Ten years on from my shark encounter in the Galápagos, I have swapped snow for sand and find myself ‘working’ at a tropical beach in sunny North Queensland, Australia. It is all very romantic: long walks on the beach, palm trees swaying in the salty sea breeze, golden sunrises dancing across the water as the tide floods in, and locals lazing around in the water. The locals I’m referring too in this case, however, are stingrays. Stingrays love sand flats and sandy beaches in Australia. The shallow water provides protection from predators and the abundance of invertebrates buried in the sediment is an all-you-can-eat buffet. Stingrays are messy eaters. They excavate food from the sediment by flapping their fins and jetting water out their mouths, creating huge plumes of sand and mud in the water. When the ray moves on and the dust settles, there remains a hole where it had been feeding. Then when the tide recedes and the rays retreat to their low-tide resting areas, the exposed sand flats are left covered in little pock-marks, evidence of the stingray smorgasbord that occurred during the previous high tide.

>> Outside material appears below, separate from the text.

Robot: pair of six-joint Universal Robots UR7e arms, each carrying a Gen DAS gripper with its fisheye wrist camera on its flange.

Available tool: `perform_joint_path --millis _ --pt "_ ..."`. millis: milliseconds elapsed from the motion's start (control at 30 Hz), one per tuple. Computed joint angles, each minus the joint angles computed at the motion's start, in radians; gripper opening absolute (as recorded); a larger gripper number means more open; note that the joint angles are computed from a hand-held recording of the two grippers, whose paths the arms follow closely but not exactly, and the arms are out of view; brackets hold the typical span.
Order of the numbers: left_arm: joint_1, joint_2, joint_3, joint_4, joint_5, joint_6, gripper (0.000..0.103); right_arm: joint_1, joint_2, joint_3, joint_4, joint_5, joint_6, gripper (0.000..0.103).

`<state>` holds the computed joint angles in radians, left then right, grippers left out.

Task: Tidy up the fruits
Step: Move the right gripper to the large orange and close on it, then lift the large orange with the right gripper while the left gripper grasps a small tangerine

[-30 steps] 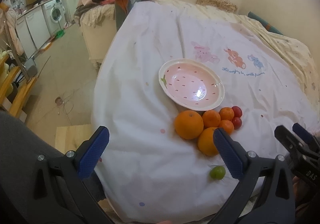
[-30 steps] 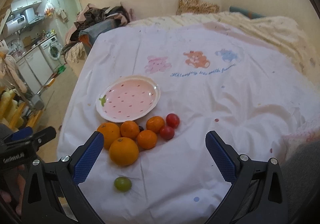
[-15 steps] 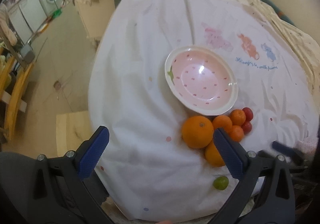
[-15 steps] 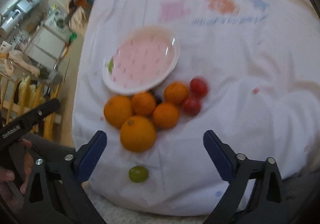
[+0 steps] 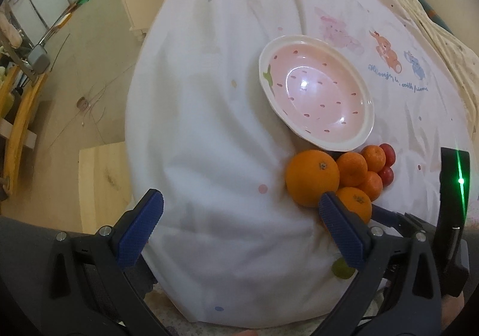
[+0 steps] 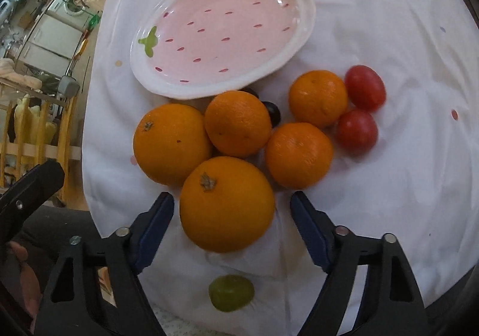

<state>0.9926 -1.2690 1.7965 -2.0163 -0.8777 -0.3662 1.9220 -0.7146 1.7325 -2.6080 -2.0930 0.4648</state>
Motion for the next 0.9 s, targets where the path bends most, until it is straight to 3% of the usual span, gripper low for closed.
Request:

For my research, I am developing innovative data collection methods that use drone technology to assess the roles of rays on coastal sand flats. Essentially, I am a stingray stalker. I follow rays with a drone and record video of their behaviour, which I can analyse later to establish behavioural patterns. Stingrays are the perfect subjects to study using drones. Their broad, flat shape makes them easy to identify from above, their disruptive foraging makes it easy to see when individuals are eating, and the conspicuous pits left on the sand flat after feeding make it possible to document foraging activity in large expanses of sand flat. By analysing video of individual rays, I can determine how many times an individual feeds throughout the tidal cycle and how many feeding pits are formed, and I can identify which key areas are used for foraging. Additionally, by mapping a section of the sand flat, I can count the total number of feeding pits created during the preceding high tide.
Results from this research will not only highlight the important roles stingrays play in coastal sand flats, but will provide a useful tool for assessing the foraging impacts of rays on sand flats that can be applied on a global scale. In addition, by combining individual foraging rates with feeding pit counts, I will determine whether the total number of feeding pits can be used to estimate the abundance of batoids on a sand flat. If successful, this technique has broad application potential for monitoring batoid populations that will be vital for their conservation.